March 15, 2005

Gay Marriage in California: Judge Kramer and Strict Scrutiny

Julian Sanchez notes a key point in yesterday's decision. Banning gay marriage isn't simply problematic because of the ban takes away a fundamental right without a rational basis - there's also the problem of gender discrimination.

After carrying out his "rational purpose" analysis, Kramer asserted that California's ban on same-sex marriage was actually subject to "strict scrutiny," which "applies where a legislative classification creates a 'suspect' class or impinges on a fundamental human right." Both, said Kramer, were true of the marriage ban: Marriage is a fundamental right, as the Supreme Court found in Loving v. Virginia, and discrimination according to gender makes use of a "suspect class."

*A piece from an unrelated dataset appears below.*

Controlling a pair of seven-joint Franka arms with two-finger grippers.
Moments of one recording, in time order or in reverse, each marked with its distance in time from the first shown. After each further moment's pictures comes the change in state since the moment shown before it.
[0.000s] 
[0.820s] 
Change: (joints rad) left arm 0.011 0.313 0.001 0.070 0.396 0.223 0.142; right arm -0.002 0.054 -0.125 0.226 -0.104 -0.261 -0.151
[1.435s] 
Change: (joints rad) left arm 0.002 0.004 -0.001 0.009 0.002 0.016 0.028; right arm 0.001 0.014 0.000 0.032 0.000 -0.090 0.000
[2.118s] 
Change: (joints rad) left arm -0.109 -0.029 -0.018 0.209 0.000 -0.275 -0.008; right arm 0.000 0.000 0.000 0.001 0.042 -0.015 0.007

Kramer's not the first to make this point, and it's a key issue in this public policy debate.

Posted by armand at March 15, 2005 03:04 PM | TrackBack | Posted to Law and the Courts


It was a good decision. Let's hope it is upheld.

Posted by: Downtown Lad at March 15, 2005 11:54 PM | PERMALINK

i have to say, on the propriety of strict scrutiny i tend to line up with the conservative side. loving v. virginia, and every other gender discrimination strict scrutiny case concerned denial of access or of privilege in virtue of the gender of the person so denied. here, absent some semantic gymnastics, it's hard to interpret the gender discrimination claim as anything other than a situation where the person so denied claims discrimination on the basis of the gender of his chosen mate. this is a crucial distinction.

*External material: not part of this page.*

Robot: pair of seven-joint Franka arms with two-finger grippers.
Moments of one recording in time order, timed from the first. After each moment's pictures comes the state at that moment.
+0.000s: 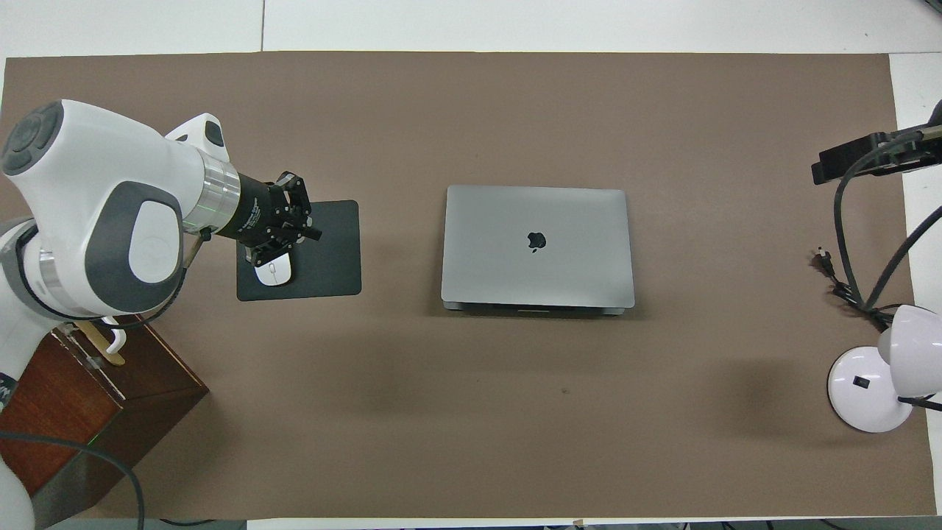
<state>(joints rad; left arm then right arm) -0.24 0.14 0.00 -1.87 -0.38 1.97 -1.00 0.36 0.10 -0.39 -1.41 0.07 1.58 -0.13</state>
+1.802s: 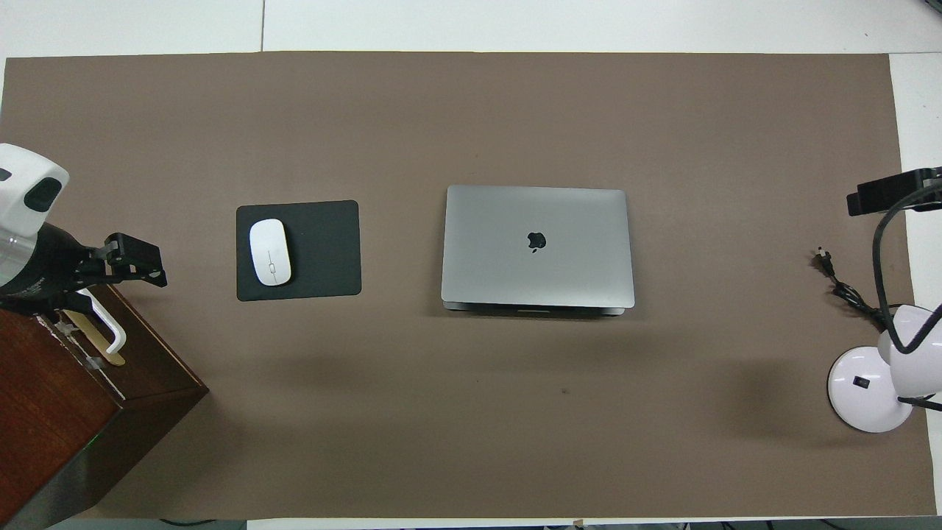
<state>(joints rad) -0.04 -0.09 0.00 -1.85 -0.06 1.60 -0.31 -0.06 -0.02 0.03 -1.52 0.01 1.57 -0.09</state>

i think lawrence v. texas paves the way for civil unions with all the legal incidents of marriage. as for the word marriage, it's ruined this debate and i'm sick of it. marriage is something that occurs in church; everything else is civil unions, and if we could just start saying it that way, the debate would be easier, and lead more swiftly to the desired result (which, of course, i share with you).

a unitarian universalist church (gathering place?) in shadyside just recently unfurled a banner over the entrance:


that's the best slogan, the best campaign mantra, i've seen yet. because it's accurate, unassuming, and stays away from the marriage trap.